Inventor of Compatible Time-Sharing System has passed away

American computer scientist Fernando “Corby” Corbató has died at the age of 93. He worked at MIT on the Compatible Time-Sharing System, laying the foundation for many current OS features, including privacy.

Corbató was co-author of the 1961 document An experimental time-sharing system. He then worked as a research assistant at the Computation Center at the Massachusetts Institute of Technology, demonstrating the Compatible Time-Sharing System, or CTSS. This system can deploy resources for various processes and tasks, so that different users can work with a computer. That was a big difference from how computers had been used until then, where users gave punched tapes to operators, who then ran the program. CTSS built on the idea of ​​multiprogramming, where one program is already running the moment the other has to wait for an outcome.

In the demonstration, MIT’s team led by Corbató used an IBM 7090 connecting three Flexowriter teleprinters with two tape units each. The system was a breakthrough in efficiency for input, causing Corbató to write in his paper: “Once a user is used to the immediate response of the computer, delays of even a fraction of a minute are excruciatingly long.” According to him, that was an indication that programmers would be happy to use the system, if it were generally available.

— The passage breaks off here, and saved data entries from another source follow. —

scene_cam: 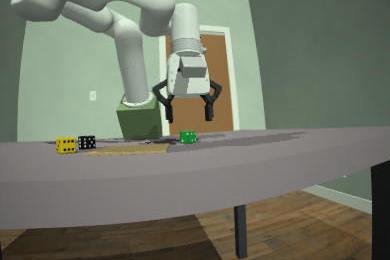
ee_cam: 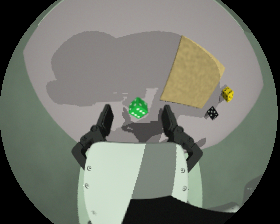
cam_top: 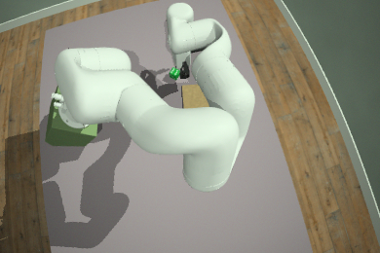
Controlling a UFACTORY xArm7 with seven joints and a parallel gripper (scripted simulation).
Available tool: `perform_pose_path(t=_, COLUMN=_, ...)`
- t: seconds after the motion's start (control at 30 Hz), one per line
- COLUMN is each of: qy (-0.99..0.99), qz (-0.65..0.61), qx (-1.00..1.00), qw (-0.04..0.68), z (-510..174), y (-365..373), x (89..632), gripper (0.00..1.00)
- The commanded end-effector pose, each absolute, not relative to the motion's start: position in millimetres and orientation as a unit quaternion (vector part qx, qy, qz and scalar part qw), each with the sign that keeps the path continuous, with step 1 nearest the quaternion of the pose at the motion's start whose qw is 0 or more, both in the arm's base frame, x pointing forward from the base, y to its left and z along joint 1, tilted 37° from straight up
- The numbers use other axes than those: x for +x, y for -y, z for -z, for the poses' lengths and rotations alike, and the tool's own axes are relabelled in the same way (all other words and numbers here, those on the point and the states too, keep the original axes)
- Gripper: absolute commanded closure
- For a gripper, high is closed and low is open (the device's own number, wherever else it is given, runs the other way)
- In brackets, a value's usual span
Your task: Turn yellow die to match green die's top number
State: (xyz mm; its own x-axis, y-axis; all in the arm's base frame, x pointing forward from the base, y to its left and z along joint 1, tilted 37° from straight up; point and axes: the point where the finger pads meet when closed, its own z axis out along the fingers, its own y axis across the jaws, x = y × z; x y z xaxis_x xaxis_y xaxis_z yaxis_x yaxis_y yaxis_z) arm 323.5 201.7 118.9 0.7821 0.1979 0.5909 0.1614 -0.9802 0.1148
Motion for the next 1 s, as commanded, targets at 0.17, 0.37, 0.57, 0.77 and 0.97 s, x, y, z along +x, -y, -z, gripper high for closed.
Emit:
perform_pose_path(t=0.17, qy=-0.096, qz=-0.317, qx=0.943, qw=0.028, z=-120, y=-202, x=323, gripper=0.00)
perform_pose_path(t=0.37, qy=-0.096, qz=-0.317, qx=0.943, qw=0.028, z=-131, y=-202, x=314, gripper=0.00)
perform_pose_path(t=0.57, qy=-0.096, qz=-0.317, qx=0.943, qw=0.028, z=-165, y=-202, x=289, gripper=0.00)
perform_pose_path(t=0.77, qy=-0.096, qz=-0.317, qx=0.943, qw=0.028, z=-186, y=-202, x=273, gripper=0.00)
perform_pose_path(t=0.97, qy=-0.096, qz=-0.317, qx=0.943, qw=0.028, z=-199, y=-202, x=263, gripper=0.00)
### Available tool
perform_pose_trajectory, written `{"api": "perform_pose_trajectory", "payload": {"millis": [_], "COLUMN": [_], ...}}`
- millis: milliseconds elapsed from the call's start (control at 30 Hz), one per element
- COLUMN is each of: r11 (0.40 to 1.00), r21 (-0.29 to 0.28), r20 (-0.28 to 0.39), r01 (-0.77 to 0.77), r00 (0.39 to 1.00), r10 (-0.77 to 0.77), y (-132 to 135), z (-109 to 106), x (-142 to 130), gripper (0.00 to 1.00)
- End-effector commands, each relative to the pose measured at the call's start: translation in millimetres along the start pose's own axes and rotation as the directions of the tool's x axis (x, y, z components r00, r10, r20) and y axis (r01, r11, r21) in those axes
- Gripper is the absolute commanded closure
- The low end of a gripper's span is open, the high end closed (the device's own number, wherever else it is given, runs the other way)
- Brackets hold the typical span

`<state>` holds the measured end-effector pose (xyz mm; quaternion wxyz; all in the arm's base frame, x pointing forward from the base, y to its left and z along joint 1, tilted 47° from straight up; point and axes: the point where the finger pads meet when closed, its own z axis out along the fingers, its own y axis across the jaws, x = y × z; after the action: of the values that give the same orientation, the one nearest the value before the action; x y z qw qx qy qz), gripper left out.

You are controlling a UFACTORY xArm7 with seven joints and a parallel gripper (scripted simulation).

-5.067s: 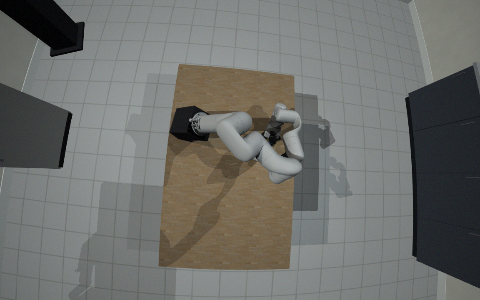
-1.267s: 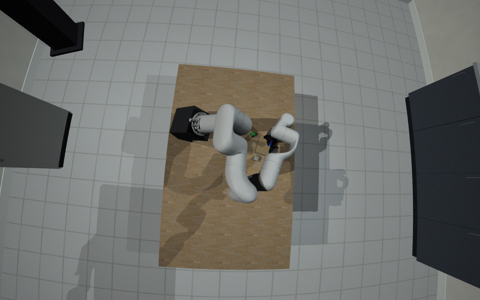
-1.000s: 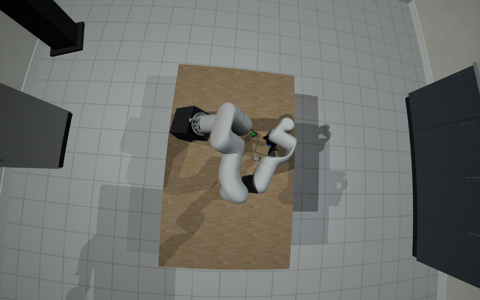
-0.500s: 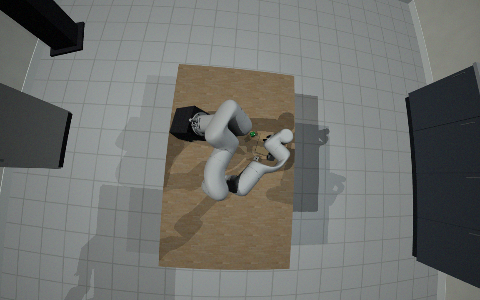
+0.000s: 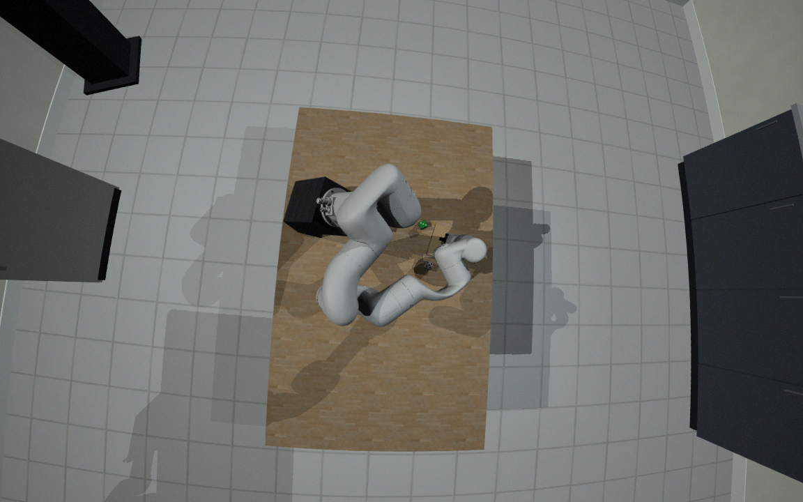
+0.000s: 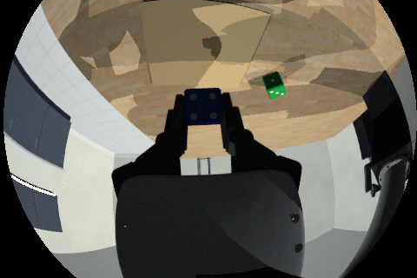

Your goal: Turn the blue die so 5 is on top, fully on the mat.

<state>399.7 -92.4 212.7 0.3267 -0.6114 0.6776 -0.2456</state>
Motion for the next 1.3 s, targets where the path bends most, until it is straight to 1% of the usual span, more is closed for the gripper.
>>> {"api": "perform_pose_trajectory", "payload": {"millis": [0, 133, 200, 433, 500, 567, 700, 767, 900, 1267], "r11": [1.000, 1.000, 1.000, 1.000, 1.000, 1.000, 1.000, 1.000, 1.000, 1.000], "r21": [-0.010, -0.006, 0.001, 0.004, 0.000, -0.005, -0.003, 0.002, 0.004, 0.004], "r20": [0.069, 0.193, 0.232, 0.251, 0.276, 0.323, 0.438, 0.475, 0.489, 0.489], "r01": [0.000, 0.001, 0.000, 0.000, 0.000, 0.000, 0.000, 0.000, 0.000, 0.000], "r00": [0.998, 0.981, 0.973, 0.968, 0.961, 0.947, 0.899, 0.880, 0.873, 0.872], "r10": [0.000, 0.000, 0.000, 0.000, 0.000, 0.002, 0.001, -0.001, -0.002, -0.002], "y": [0.8, 0.4, -0.5, -0.8, -0.6, -0.2, -0.4, -0.7, -0.9, -0.9], "z": [0.4, 0.4, 0.0, -0.2, 0.4, 1.1, 1.8, 1.6, 1.5, 1.5], "x": [1.9, 4.0, 4.8, 5.3, 6.1, 7.3, 9.2, 9.5, 9.6, 9.7], "gripper": [0.73, 0.73, 0.73, 0.73, 0.73, 0.73, 0.73, 0.73, 0.73, 0.73]}}
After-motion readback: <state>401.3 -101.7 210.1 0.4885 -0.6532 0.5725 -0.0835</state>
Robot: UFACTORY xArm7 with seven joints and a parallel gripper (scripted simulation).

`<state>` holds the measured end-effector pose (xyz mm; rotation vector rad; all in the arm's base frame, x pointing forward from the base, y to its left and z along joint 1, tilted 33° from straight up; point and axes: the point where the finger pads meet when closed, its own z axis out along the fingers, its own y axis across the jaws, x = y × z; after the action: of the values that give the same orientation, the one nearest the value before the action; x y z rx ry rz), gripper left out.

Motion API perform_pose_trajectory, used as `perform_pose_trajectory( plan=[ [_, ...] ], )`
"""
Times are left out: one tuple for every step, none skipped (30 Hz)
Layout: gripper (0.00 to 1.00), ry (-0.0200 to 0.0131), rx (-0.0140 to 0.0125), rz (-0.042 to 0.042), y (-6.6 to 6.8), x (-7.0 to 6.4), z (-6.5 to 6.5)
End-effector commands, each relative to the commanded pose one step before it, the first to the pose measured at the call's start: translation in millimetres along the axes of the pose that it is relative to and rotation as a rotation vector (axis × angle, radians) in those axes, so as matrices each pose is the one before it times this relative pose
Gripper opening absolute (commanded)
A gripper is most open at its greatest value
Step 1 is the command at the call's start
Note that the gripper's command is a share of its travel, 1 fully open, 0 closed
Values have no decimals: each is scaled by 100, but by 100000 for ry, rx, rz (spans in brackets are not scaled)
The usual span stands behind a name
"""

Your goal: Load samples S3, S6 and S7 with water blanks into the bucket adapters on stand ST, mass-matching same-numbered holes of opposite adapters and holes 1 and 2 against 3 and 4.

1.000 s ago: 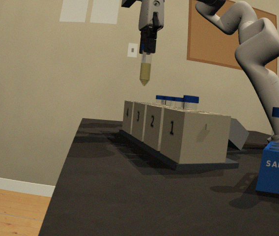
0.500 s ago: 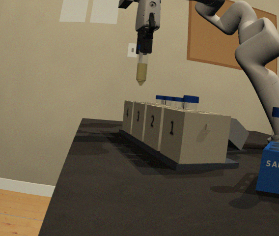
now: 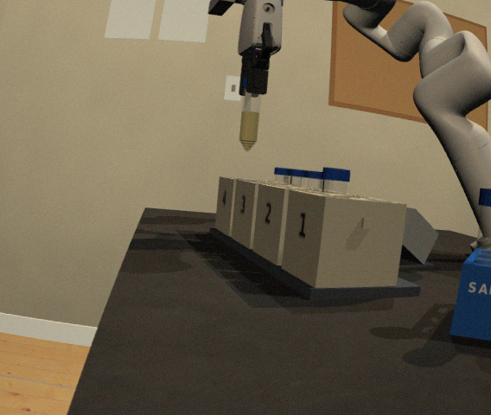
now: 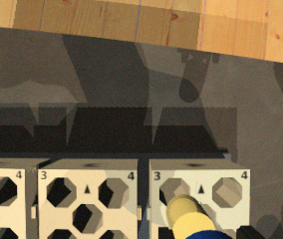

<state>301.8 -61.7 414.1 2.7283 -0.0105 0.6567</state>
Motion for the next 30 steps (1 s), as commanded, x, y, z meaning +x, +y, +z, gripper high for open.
perform_pose_trajectory(
  plan=[
    [0,322,-18,36,11,76,599],
    [0,0,-1,0,0,0,200],
    [0,0,-1,0,0,0,200],
    [0,0,-1,0,0,0,200],
    [0,0,-1,0,0,0,200],
    [0,0,-1,0,0,0,200],
    [0,0,-1,0,0,0,200],
    [0,0,-1,0,0,0,200],
    [0,0,-1,0,0,0,200],
    [0,0,-1,0,0,0,200],
    [0,0,-1,0,0,0,200],
    [0,0,-1,0,0,0,200],
    [0,0,0,0,0,0,0],
    [0,0,0,0,0,0,0],
    [0,0,-1,0,0,0,201],
    [0,0,-1,0,0,0,200],
    [0,0,-1,0,0,0,200],
    [0,0,-1,0,0,0,200],
    [0,0,0,0,0,0,0],
    [0,0,0,0,0,0,0],
    [0,0,0,0,0,0,0],
    [0,0,0,0,0,0,0],
    [0,0,0,0,0,0,0],
    [0,0,0,0,0,0,0],
    [0,-2,1,-1,-1,-1,-7],
    [0,0,0,0,0,0,2],
    [0,0,0,0,0,0,1],
    [0,0,0,0,0,0,1],
    [0,0,0,0,0,0,1],
    [0,0,0,0,0,0,0]
  ],
)
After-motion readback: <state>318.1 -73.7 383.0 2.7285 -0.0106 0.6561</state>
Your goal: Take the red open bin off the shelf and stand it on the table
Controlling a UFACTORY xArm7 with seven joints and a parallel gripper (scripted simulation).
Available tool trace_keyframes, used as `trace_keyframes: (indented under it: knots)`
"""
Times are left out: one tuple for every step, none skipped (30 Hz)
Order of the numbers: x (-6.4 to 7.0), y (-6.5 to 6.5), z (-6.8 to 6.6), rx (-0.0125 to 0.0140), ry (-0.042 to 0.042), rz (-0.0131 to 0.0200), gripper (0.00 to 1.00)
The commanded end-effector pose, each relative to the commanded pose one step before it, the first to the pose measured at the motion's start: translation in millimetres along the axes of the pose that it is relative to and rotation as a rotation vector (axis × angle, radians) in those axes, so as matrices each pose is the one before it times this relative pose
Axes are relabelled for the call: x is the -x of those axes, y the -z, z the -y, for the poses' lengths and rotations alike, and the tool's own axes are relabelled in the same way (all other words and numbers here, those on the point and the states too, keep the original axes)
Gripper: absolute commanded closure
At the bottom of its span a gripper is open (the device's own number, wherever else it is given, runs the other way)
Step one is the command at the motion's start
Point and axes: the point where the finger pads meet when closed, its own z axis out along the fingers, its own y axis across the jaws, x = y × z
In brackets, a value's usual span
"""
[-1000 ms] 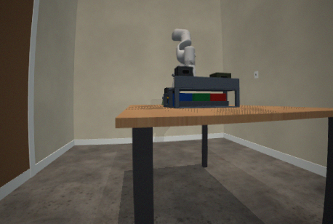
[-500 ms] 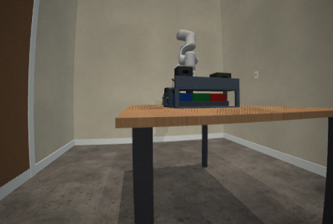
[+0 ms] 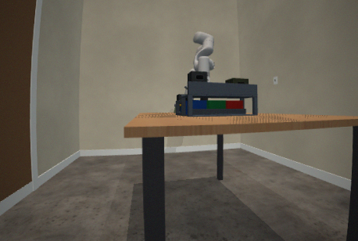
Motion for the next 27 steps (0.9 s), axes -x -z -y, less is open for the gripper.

When developing CTSS, Corbató was already confronted with the consequences of using the system by different users. In the design, users work independently of each other, but the pioneer recognized that it can be efficient if several consoles communicate with a single program. This can be seen as a vision of the emergence of independent, protected accounts on the one hand and a form of cloud computing with collaboration on documents on the other.

With that vision, Corbató worked on Multics after CTSS. That operating system written in PL/I was the first to have a hierarchical file system and a form of security management thanks to access control lists for files. Ken Thompson and Dennis Ritchie, among others, programmed for Multics and used their knowledge to develop their own, more compact system, whose name is related to Multics: Unix.